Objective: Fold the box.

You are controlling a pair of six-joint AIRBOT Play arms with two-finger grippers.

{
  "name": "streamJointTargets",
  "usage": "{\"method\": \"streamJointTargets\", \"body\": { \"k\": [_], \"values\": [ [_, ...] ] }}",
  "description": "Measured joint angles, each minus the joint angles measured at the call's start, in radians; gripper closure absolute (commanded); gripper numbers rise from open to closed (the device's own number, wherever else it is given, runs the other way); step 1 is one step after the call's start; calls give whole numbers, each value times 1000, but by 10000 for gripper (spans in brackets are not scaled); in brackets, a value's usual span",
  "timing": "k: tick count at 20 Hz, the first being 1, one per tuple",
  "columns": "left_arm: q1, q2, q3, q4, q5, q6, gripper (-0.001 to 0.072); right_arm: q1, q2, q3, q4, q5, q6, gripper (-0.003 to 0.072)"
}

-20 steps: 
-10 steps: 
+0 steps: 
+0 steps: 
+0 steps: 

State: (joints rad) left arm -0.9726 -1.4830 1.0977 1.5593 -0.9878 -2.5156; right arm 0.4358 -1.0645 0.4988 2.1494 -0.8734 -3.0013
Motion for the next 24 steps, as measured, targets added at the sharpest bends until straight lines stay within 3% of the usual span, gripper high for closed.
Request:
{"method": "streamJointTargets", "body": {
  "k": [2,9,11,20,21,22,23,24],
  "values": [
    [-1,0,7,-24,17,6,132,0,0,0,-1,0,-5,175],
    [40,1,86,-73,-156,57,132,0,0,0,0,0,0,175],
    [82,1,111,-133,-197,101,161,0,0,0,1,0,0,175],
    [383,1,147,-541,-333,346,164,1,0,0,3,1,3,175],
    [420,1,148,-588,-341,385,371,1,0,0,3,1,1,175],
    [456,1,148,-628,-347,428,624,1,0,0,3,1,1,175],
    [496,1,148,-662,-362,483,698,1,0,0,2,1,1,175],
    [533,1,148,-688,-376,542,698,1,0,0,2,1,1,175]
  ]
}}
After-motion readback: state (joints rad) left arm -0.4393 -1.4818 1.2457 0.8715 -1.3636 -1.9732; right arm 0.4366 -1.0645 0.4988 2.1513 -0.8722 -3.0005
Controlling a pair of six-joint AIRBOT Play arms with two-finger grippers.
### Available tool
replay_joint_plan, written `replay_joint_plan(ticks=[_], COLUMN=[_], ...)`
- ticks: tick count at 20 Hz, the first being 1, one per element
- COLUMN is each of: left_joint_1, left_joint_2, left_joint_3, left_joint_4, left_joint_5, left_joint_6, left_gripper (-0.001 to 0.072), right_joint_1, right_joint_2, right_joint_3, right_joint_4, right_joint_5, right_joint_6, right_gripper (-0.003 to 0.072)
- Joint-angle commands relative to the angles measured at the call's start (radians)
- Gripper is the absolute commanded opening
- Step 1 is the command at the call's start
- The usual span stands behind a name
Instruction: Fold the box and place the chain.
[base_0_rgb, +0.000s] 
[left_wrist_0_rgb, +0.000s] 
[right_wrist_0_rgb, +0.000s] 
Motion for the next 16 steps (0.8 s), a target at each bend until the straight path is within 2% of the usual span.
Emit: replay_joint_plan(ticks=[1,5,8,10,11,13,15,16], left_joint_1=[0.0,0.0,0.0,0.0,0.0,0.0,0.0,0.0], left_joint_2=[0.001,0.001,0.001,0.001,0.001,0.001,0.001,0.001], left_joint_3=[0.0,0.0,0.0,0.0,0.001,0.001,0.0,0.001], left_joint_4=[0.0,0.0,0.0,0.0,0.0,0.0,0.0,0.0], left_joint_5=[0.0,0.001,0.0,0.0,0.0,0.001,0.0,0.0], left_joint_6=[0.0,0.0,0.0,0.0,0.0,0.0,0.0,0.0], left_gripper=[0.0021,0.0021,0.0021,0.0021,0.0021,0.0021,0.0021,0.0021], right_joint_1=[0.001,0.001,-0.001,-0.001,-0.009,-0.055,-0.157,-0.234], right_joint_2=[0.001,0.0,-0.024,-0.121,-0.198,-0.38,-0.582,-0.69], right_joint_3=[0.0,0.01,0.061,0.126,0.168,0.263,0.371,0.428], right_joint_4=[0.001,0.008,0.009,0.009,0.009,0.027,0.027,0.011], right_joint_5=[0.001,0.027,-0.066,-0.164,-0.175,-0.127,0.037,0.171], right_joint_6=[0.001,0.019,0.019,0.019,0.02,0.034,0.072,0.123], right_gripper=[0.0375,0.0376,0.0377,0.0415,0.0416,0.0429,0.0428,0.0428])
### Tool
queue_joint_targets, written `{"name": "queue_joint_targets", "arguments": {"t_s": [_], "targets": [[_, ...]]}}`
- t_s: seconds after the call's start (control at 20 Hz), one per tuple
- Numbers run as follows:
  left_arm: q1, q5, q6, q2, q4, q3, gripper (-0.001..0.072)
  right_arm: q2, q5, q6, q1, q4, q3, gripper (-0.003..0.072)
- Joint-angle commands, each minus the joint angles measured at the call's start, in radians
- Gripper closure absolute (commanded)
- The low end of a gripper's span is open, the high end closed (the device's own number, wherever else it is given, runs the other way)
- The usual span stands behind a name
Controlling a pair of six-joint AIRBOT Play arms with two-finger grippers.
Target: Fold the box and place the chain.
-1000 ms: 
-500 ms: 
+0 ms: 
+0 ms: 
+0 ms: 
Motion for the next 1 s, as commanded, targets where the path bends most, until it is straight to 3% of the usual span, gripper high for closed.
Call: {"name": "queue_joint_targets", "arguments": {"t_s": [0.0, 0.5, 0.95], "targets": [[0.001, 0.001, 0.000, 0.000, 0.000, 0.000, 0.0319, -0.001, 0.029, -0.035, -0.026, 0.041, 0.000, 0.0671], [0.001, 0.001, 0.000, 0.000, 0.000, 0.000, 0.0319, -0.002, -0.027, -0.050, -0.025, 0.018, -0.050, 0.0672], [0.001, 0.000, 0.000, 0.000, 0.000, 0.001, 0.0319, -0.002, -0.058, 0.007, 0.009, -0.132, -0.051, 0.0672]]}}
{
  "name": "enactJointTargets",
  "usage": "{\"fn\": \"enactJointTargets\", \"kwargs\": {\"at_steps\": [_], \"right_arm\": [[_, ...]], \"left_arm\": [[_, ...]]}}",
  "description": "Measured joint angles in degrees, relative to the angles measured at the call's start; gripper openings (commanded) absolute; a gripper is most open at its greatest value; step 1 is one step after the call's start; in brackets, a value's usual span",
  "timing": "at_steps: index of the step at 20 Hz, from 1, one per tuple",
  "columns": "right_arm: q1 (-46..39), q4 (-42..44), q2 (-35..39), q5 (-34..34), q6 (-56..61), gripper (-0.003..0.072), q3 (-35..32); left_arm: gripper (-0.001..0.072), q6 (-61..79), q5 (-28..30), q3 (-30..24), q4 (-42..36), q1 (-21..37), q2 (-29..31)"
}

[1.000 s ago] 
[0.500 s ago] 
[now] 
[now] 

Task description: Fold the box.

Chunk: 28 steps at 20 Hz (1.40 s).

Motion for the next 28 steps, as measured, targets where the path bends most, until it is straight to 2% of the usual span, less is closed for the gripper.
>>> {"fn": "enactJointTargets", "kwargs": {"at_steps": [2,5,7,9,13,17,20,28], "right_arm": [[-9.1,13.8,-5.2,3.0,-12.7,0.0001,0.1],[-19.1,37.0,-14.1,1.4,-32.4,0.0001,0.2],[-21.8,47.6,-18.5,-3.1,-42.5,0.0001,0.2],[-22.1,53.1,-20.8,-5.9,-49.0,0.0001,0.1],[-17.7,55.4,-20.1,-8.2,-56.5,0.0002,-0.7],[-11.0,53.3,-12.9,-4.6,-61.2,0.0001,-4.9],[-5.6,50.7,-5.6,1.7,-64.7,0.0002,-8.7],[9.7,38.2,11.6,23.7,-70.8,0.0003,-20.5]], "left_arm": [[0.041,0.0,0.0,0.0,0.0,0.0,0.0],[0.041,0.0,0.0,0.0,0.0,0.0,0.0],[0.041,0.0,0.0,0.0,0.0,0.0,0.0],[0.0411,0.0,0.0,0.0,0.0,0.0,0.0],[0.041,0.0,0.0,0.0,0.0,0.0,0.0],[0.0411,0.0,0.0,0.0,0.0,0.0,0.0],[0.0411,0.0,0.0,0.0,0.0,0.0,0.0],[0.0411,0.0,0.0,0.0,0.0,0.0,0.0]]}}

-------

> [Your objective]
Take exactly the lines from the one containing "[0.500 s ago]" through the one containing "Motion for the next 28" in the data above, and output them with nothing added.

> [Answer to the exercise]
[0.500 s ago] 
[now] 
[now] 

Task description: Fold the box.

Chunk: 28 steps at 20 Hz (1.40 s).

Motion for the next 28 steps, as measured, targets where the path bends most, until it is straight to 2% of the usual span, less is closed for the gripper.

The output contains nothing more.